EXERCISE AIM:
Find all lines in the listing that include the word "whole", then copy them.

DATASET RECORDS:
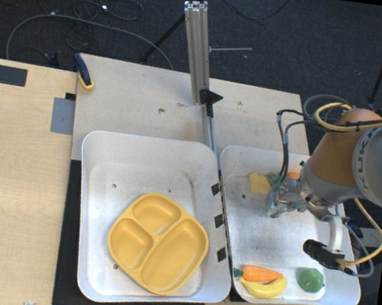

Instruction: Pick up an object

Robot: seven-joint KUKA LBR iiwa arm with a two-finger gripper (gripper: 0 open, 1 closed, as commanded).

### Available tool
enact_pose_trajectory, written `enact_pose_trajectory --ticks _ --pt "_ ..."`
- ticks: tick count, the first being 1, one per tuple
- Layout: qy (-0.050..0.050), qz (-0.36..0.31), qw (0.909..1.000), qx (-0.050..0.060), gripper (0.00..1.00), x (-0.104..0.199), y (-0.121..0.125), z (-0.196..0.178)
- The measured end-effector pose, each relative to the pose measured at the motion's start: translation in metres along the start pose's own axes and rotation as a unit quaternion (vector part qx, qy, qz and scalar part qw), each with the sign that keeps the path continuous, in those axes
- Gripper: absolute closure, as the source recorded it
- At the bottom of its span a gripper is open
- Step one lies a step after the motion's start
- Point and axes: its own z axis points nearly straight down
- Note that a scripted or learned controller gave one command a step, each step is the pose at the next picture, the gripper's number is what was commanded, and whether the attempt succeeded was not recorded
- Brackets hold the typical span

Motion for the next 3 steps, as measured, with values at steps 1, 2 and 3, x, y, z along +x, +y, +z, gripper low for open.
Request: enact_pose_trajectory --ticks 1,2,3 --pt "-0.001 -0.001 1.0000 -0.003 1.00 -0.005 0.005 -0.044" --pt "-0.001 -0.002 1.0000 -0.004 1.00 -0.008 0.002 -0.107" --pt "-0.001 -0.002 1.0000 -0.003 1.00 -0.002 0.004 -0.152"
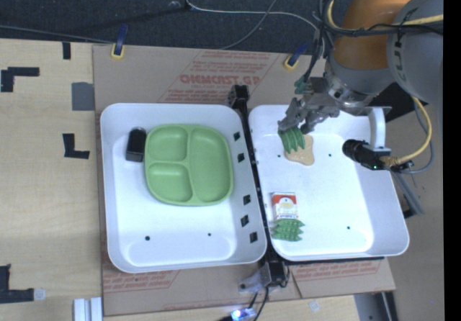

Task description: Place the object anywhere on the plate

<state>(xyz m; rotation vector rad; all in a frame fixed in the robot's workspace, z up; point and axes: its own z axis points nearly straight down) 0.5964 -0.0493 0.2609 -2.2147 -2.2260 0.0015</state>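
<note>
Bins: two, side by side.
Plate (189, 165): one, green, left bin, beside one black block (135, 145).
Right bin: one beans-and-tan toy (297, 145), one packet (285, 216).
My gripper (304, 122): over the toy; grip unclear.

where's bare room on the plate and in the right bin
All three compartments of the green plate are bare; a black block borders its left edge. The right bin is bare right of the packet; it is crowded around the tool.
</note>
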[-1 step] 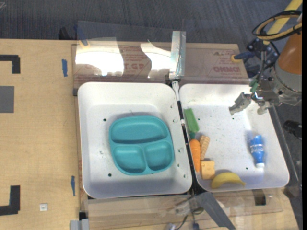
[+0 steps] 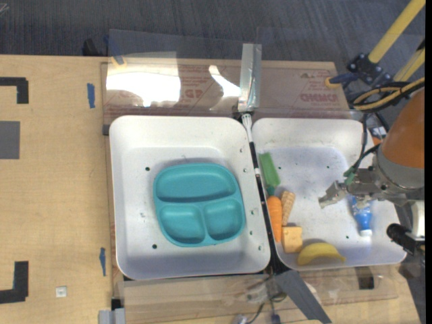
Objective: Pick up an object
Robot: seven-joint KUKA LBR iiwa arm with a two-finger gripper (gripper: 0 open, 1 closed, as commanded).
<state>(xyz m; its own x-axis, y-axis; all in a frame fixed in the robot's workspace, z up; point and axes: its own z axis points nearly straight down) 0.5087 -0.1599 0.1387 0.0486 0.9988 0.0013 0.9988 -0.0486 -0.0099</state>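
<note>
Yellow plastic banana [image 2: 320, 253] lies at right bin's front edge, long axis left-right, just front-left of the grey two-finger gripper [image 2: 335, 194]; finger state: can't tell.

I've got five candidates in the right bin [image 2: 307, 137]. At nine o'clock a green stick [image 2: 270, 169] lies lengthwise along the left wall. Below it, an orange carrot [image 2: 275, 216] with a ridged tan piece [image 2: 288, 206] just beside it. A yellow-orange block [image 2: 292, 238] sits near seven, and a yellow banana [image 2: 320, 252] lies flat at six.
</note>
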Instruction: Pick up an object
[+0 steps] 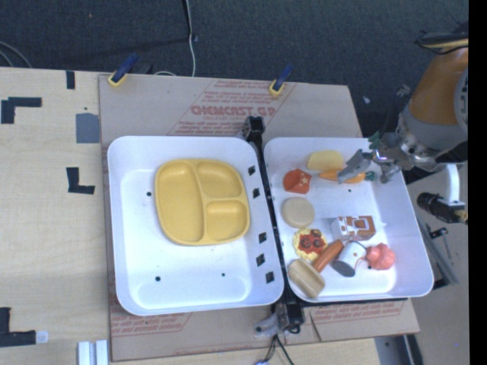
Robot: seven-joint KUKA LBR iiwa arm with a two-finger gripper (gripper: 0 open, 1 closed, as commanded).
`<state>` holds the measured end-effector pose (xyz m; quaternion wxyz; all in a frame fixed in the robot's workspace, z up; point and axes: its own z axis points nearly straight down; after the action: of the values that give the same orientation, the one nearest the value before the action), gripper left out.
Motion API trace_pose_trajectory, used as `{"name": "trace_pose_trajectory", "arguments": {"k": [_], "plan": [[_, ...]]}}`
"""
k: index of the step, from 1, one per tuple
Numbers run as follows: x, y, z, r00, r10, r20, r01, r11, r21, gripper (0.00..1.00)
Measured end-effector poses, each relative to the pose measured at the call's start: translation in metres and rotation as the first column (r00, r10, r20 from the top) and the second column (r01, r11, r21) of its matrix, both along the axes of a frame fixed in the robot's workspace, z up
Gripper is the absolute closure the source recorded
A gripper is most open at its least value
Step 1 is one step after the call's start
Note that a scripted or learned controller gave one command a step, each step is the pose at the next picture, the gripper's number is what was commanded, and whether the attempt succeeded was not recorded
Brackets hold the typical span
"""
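Two white bins sit side by side on the surface. At frame centre-left, the left bin [125, 226] holds a yellow divided plate [202, 201]. At right, the right bin [403, 226] holds toy foods: a yellow wedge [325, 160], red piece [297, 180], round biscuit [297, 211], pizza slice [310, 242], carrot [327, 256], bread roll [307, 278] and pink piece [380, 256]. The hand [365, 167] hovers over the right bin's upper right, fingers spread, holding nothing.
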<state>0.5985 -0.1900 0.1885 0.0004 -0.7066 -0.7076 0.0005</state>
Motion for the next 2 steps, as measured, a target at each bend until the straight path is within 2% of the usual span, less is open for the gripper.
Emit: {"name": "trace_pose_trajectory", "arguments": {"k": [1,2], "plan": [[0.055,0.067,-0.109,1.000,0.007,0.002,-0.007,1.000,0.001,0.00],[0.067,0.079,-0.106,1.000,-0.002,-0.014,0.002,1.000,0.000,0.00]]}}
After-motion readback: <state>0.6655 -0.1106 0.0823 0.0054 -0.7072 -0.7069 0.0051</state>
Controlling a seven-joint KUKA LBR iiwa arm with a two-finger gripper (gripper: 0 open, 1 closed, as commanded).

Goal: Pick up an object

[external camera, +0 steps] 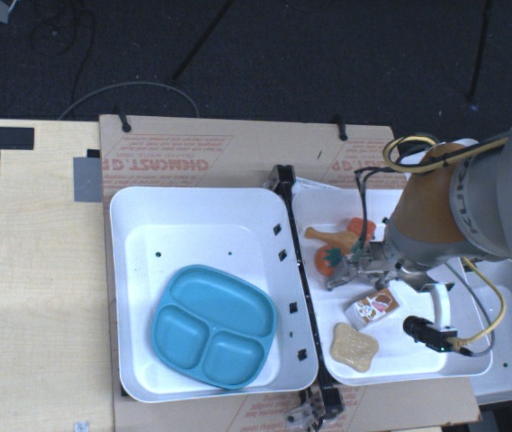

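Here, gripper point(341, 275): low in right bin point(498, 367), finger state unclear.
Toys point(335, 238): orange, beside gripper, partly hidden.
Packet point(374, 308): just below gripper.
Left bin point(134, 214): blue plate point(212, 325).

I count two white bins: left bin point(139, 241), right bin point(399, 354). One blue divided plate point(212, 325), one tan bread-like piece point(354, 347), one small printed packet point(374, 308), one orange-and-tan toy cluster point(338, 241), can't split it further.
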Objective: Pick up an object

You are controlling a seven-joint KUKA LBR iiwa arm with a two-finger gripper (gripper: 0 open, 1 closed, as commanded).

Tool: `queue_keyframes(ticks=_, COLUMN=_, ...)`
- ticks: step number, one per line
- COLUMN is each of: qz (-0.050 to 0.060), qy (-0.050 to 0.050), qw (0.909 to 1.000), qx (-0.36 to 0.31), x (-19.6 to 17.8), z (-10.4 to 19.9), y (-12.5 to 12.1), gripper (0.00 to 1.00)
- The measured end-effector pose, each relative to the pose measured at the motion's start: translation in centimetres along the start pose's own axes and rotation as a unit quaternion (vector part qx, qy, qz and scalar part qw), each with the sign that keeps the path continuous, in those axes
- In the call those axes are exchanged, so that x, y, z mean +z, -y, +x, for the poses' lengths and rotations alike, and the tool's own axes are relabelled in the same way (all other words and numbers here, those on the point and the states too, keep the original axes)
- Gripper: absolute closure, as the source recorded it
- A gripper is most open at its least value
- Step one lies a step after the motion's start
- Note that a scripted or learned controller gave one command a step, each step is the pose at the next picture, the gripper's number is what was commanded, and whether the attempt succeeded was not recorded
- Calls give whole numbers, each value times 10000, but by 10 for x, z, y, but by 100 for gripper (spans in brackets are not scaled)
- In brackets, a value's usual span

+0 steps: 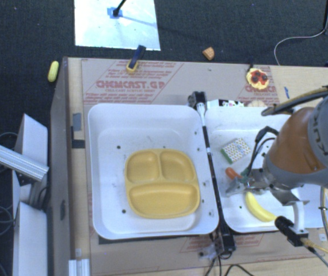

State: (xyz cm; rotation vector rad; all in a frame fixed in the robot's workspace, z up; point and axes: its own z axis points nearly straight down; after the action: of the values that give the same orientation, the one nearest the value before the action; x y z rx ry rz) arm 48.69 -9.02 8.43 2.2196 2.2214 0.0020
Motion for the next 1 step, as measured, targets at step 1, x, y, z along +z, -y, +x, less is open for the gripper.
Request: queue_keyframes(ticks=1, qz=-3, qy=3, qw=10000, qx=-13, x=0, z=-9, y=-51, gripper=0)
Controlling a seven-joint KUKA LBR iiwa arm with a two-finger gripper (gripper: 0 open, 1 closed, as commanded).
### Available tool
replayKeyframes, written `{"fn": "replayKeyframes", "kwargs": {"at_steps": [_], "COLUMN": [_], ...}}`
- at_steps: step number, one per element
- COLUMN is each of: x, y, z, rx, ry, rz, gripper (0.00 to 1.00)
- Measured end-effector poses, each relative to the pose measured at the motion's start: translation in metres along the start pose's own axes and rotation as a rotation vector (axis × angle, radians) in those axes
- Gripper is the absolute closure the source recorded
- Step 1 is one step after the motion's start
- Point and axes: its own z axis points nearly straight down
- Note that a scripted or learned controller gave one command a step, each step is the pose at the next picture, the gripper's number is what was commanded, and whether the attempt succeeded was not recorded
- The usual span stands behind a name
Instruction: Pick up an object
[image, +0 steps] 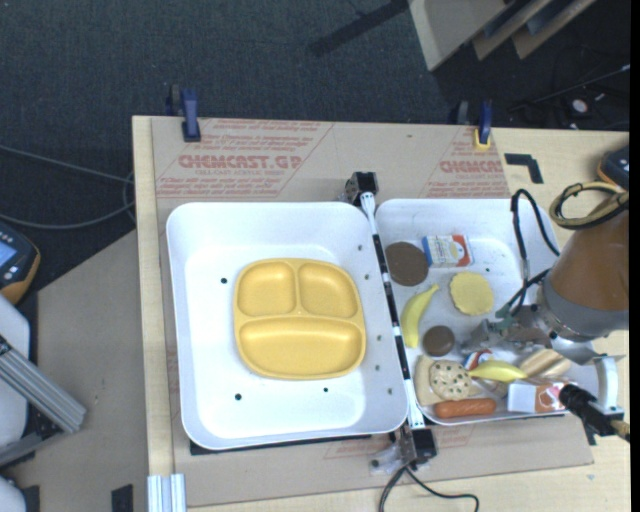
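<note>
White plastic forms both shallow bins. The pincer (497, 335) hangs low inside the right-hand bin (500, 212), presumably to reach the toy food there; whether it is open or closed cannot be told. Candidate objects crowd around it: a small yellow plastic banana (497, 372) just below, a round brown disc (438, 340) beside it, a pale yellow round slice (471, 294) above. Farther left, the left-hand bin (200, 330) holds a yellow three-compartment plastic tray (299, 318).

Dark carpet floor (80, 90) — tan bench (300, 150)
</note>
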Motion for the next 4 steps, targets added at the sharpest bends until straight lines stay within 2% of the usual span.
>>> {"fn": "replayKeyframes", "kwargs": {"at_steps": [1,2,3,4], "x": [0.065,-0.02,0.047,0.044], "y": [0.048,0.067,0.107,0.105], "z": [-0.001,-0.001,-0.002,-0.012], "rx": [-0.014,-0.014,-0.017,-0.015], "ry": [-0.001,-0.008,-0.006,-0.005], "rz": [-0.015,-0.003,-0.014,-0.009], "gripper": [0.0,0.0,0.0,1.0]}}
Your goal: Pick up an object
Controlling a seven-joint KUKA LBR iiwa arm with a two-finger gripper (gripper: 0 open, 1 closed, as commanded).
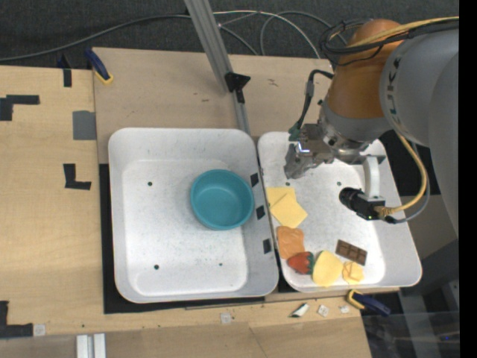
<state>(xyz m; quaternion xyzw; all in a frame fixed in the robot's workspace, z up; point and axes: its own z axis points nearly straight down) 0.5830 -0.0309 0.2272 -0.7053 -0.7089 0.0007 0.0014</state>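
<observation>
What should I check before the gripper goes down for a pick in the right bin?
1. Gripper over the right bin: ok.
2. Target below it: the yellow slice lies just in front, not directly under: not ok.
3. Finger opening: cannot tell.
4. Nothing held already: cannot tell.
5. Clutter near target: the orange piece touches the yellow slice: not ok.
6. Teal bowl sits apart in the left bin: ok.
</observation>
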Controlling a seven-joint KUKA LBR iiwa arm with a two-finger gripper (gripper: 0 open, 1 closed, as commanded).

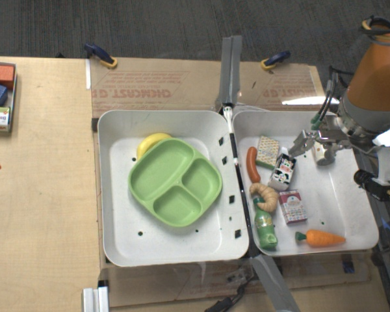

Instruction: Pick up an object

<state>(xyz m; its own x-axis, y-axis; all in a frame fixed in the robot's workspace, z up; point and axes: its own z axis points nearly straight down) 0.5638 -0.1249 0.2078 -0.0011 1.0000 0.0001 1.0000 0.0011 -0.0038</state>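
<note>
The arm [376, 70] leans in from the right, its orange band high over the far right corner of the right bin [357, 203]. Its gripper [310, 143] hangs low over the far part of that bin, just right of a small black-and-white carton [283, 170]. The fingers stand apart with nothing between them, one tip pointing left toward the carton.

The things to pick from lie in the right bin. A red sausage [253, 164] lies along the left wall, with a speckled beige packet [268, 151] just beside it on the far side. Nearer, a croissant [265, 196] touches the top of a green bottle [266, 230] (the bottle lies along the left wall, pointing toward the near rim). A small pink box [292, 207] sits in the middle, and an orange carrot [320, 238] lies near the near rim.

The left bin [117, 194] holds a green divided plate [175, 182] with a yellow thing [152, 142] half hidden under its far left edge.

On the bench [39, 194] far to the left sits a box of red and blue blocks [0, 96].
</note>
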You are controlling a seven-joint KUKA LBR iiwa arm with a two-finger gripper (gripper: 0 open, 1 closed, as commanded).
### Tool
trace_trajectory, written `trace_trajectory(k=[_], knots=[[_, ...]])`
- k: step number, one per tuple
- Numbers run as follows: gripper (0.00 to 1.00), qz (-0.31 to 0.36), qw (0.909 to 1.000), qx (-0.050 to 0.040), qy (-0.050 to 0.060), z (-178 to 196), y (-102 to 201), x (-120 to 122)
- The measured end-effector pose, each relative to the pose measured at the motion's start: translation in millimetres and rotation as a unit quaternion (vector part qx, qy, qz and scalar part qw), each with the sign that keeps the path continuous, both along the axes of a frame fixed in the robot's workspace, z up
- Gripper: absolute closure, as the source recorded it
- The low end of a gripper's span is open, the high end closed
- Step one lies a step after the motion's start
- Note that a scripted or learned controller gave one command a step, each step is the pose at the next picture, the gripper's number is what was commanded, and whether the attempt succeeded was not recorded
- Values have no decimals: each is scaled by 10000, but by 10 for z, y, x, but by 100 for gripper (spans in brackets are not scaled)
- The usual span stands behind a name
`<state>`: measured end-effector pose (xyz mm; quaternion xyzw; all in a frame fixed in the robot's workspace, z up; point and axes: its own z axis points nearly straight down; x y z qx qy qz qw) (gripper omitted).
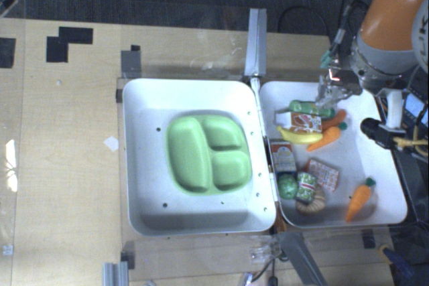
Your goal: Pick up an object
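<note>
Metallic two-finger gripper, at far edge of right-hand white bin; finger spacing not legible at this slant, so open or closed: cannot tell. Nothing visibly between the tips.

Green packet: lying just beside and slightly leftward-below the gripper; long axis roughly left-to-right across the frame; nearest item, possibly touching the tips, though contact unclear.

Red-and-white carton: just below the green packet, one step farther from the gripper, flat.

Yellow banana: below the carton, long axis left-to-right, curved, leaning against the neighbouring carrot.

Orange carrot: directly below the gripper, long axis diagonal, tip pointing up-right toward the fingers; overlapping the banana end.

Second carrot: well apart, toward near-right corner of the same bin, upright diagonal, isolated from the pile.

Patterned sachet, small green can, round green fruit: clustered near the bin's lower left, well away from the gripper.

Green sectioned tray: in the left-hand bin, far leftward of the gripper, across the divider.

Governing relation, as judged: closest candidate lying immediately leftward-below the tips with long axis crosswise, hence a short descent with fingers straddling the narrow dimension. Crowding from carton and carrot: likely risk of a nudged or doubled grasp.
</note>
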<state>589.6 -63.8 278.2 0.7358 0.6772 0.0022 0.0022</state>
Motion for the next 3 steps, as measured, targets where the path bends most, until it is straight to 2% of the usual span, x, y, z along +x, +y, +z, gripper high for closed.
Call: trace_trajectory(k=[1,2,3], knots=[[100,39,10000,-1,-25,117,12,15],[100,-1236,9923,7,2,844,109,113],[100,-1375,9905,7,21,-157,-23,-318]])
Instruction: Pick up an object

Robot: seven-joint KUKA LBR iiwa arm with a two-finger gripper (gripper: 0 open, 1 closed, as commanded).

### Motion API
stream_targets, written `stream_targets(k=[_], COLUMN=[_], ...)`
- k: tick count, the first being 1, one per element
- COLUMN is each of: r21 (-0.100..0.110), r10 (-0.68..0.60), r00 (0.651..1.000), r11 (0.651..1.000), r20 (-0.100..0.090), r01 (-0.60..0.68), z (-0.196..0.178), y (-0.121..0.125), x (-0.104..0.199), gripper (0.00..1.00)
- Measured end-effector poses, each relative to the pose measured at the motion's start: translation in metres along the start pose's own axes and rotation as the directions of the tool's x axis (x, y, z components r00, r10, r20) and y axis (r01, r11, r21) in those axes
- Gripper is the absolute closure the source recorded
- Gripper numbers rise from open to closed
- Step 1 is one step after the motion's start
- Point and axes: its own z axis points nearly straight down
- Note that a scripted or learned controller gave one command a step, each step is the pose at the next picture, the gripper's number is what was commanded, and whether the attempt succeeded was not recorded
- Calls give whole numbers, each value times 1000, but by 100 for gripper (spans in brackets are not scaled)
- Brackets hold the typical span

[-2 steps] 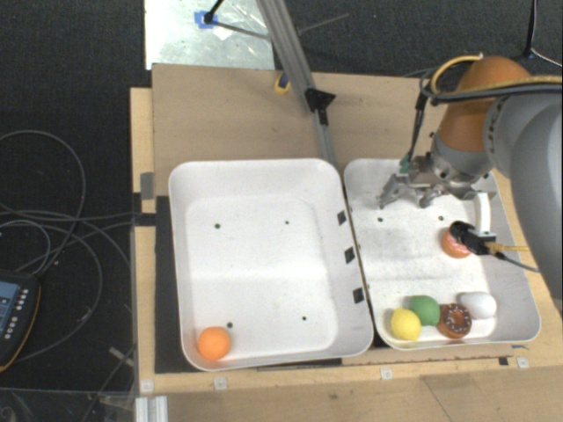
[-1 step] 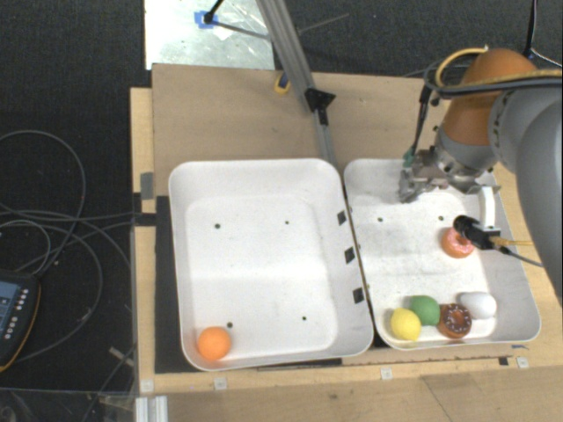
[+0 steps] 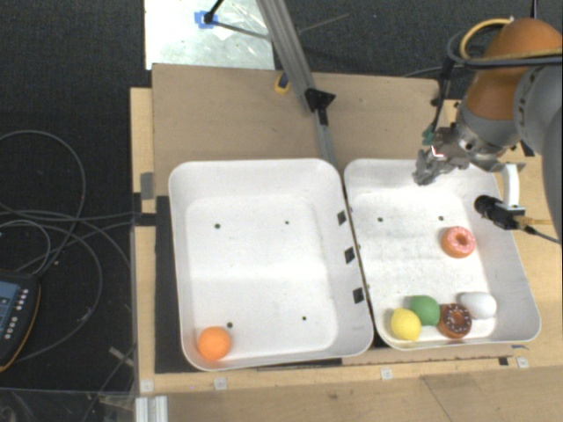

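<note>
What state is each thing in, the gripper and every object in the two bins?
Gripper: above the right bin's far edge, nothing seen in it.
Orange ball: resting in the left bin's near left corner.
Pink donut: lying flat, alone in the right bin.
Yellow ball: at the near edge, touching the green ball.
Chocolate donut: beside the white egg.

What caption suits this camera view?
Grey arm's gripper hovers over right white bin holding pink frosted doughnut; orange ball sits left.
</note>
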Motion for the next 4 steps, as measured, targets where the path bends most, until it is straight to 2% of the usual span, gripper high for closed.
stream_targets(k=[1,2,4], r21=[-1,0,9], r10=[1,-4,-6], r00=[1000,1000,1000], r11=[1000,1000,1000], r20=[1,0,-4], r01=[-1,4,6], z=[-58,-106,-94], y=[1,7,-55], x=[-10,-4,71], gripper=[100,100,100])
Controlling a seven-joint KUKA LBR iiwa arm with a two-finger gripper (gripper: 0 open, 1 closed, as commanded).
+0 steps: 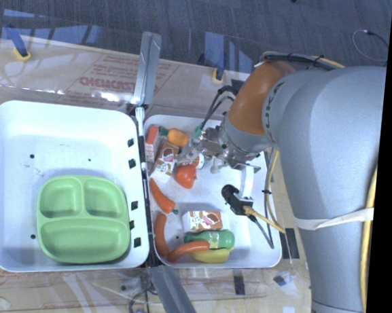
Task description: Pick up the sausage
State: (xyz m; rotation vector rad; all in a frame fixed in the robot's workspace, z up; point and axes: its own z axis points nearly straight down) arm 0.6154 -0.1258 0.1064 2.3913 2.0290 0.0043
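The gripper [198, 152] is hanging over the right bin [259, 257], near its far edge. Its grip state cannot be told. A sausage [162, 196] is lying along the bin's left wall.

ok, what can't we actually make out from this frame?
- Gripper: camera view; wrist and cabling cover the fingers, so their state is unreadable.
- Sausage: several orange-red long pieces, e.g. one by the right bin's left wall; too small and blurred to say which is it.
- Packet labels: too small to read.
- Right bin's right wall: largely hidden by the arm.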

RESPONSE TO THE TASK:
- Calls give whole numbers, each value times 10000, but by 10 for x, z, y, but by 100 for gripper (spans in brackets are not scaled)
- Calls give whole numbers, each value times 1000, but by 100 for gripper (spans in brackets are not scaled)

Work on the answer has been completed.